> [PROBLEM TO WORK ON]: What is needed is an exact copy of all the records, written out in full.
* * * * *
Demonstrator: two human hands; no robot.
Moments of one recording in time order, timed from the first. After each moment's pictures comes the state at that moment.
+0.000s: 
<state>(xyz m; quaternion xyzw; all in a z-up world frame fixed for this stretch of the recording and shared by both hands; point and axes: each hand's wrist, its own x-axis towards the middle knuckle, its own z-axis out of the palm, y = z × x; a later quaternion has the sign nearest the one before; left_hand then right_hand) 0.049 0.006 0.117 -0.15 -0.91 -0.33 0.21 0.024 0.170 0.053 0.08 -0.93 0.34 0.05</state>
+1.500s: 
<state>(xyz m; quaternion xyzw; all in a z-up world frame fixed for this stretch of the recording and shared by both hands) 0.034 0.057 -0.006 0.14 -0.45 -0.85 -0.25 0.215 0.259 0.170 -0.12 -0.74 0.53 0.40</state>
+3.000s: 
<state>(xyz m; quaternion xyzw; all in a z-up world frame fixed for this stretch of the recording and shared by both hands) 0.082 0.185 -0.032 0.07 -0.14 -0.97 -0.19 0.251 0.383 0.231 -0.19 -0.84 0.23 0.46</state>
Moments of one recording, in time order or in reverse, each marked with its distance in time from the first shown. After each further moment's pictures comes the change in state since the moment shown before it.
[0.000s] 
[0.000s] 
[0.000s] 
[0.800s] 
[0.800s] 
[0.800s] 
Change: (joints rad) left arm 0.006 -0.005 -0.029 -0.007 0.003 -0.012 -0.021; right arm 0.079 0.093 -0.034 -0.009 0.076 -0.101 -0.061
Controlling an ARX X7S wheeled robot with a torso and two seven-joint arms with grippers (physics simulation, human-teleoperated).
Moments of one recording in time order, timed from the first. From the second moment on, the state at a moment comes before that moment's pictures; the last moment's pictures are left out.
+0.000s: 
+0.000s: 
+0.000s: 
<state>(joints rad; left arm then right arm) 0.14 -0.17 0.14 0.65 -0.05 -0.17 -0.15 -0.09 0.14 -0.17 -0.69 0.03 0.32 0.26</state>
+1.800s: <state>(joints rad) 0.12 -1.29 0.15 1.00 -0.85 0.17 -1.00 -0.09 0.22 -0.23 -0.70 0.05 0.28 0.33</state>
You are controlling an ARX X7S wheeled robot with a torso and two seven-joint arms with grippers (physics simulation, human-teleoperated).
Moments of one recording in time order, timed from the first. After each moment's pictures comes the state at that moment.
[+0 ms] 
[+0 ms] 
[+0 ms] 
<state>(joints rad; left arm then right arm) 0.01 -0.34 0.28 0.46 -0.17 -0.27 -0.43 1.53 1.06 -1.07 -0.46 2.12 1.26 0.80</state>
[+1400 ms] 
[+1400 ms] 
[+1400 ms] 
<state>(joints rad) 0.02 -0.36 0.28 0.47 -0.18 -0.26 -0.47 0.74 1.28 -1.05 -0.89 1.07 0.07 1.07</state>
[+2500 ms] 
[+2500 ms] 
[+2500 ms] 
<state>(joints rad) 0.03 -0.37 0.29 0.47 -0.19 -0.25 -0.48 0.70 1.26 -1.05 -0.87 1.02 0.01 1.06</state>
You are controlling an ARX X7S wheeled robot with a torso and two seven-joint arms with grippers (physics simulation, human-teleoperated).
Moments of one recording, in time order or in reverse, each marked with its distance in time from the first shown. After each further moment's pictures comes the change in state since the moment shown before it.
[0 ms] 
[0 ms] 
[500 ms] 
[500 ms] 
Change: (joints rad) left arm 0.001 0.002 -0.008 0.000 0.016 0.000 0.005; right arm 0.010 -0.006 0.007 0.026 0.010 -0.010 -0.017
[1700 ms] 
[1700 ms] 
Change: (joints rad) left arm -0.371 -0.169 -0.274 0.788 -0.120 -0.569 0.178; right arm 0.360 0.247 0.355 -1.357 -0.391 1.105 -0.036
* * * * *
> [ANSWER SPACE]:
Demonstrator: two human hands; no robot.
Moments of one recording in time order, timed from the first. After each moment's pictures comes the state at that moment.
+0.000s: 
<state>(xyz m; quaternion xyzw; all in a z-up world frame fixed for this stretch of the recording and shared by both hands; point and axes: each hand's wrist, its own x-axis towards the middle knuckle, its own z-axis out of the palm, y = z × x; a later quaternion has the sign nearest the one before; left_hand then right_hand) 0.049 0.006 0.117 -0.15 -0.91 -0.33 0.21 0.024 0.170 0.053 0.08 -0.93 0.34 0.05</state>
+1.500s: 
<state>(xyz m; quaternion xyzw; all in a z-up world frame fixed for this stretch of the recording and shared by both hands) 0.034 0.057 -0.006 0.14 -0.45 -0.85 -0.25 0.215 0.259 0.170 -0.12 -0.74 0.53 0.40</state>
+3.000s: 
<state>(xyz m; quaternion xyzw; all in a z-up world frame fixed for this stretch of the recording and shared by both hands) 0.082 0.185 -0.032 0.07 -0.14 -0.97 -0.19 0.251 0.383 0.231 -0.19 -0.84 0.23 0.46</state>
Moments of one recording, in time order or in reverse, each marked with its distance in time from the first shown. After each further moment's pictures comes the change in state since the moment shown before it.
[0.000s] 
[0.000s] 
[0.000s] 
[0.800s] 
[0.800s] 
[0.800s] 
Change: (joints rad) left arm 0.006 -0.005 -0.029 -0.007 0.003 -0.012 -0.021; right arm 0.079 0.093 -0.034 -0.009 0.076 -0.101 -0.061
Controlling an ARX X7S wheeled robot with a torso and two seven-joint arms with grippers (physics simulation, human-teleoperated).
Moments of one recording in time order, timed from the first. From the second moment on, the state at a moment comes before that moment's pictures; the last moment's pictures are left out.
+0.000s: 
+0.000s: 
+0.000s: 
<state>(joints rad; left arm then right arm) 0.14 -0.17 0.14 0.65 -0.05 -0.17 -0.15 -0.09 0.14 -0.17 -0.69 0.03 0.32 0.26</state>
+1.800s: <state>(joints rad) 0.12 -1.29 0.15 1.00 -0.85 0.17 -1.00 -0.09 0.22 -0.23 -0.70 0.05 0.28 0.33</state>
You are controlling an ARX X7S wheeled robot with a torso and two seven-joint arms with grippers (physics simulation, human-teleoperated).
Moments of one recording in time order, timed from the first. After each moment's pictures comes the state at that moment.
[+0 ms] 
[+0 ms] 
[+0 ms] 
<state>(joints rad; left arm then right arm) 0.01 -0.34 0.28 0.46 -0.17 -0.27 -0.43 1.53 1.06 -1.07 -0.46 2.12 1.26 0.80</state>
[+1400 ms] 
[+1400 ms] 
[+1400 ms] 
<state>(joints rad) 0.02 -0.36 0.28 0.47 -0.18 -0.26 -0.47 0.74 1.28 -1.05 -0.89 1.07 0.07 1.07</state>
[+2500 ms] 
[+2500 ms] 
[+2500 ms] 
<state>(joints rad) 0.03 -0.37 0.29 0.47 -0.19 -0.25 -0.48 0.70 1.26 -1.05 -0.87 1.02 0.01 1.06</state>
You are controlling an ARX X7S wheeled robot with a torso and two seven-joint arms with grippers (physics simulation, human-teleoperated).
Moments of one recording, in time order or in reverse, each marked with its distance in time from the first shown. After each further moment's pictures comes the change in state since the moment shown before it.
[0 ms] 
[0 ms] 
[500 ms] 
[500 ms] 
Change: (joints rad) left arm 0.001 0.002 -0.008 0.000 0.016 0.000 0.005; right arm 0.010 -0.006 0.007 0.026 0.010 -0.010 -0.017
[1700 ms] 
[1700 ms] 
Change: (joints rad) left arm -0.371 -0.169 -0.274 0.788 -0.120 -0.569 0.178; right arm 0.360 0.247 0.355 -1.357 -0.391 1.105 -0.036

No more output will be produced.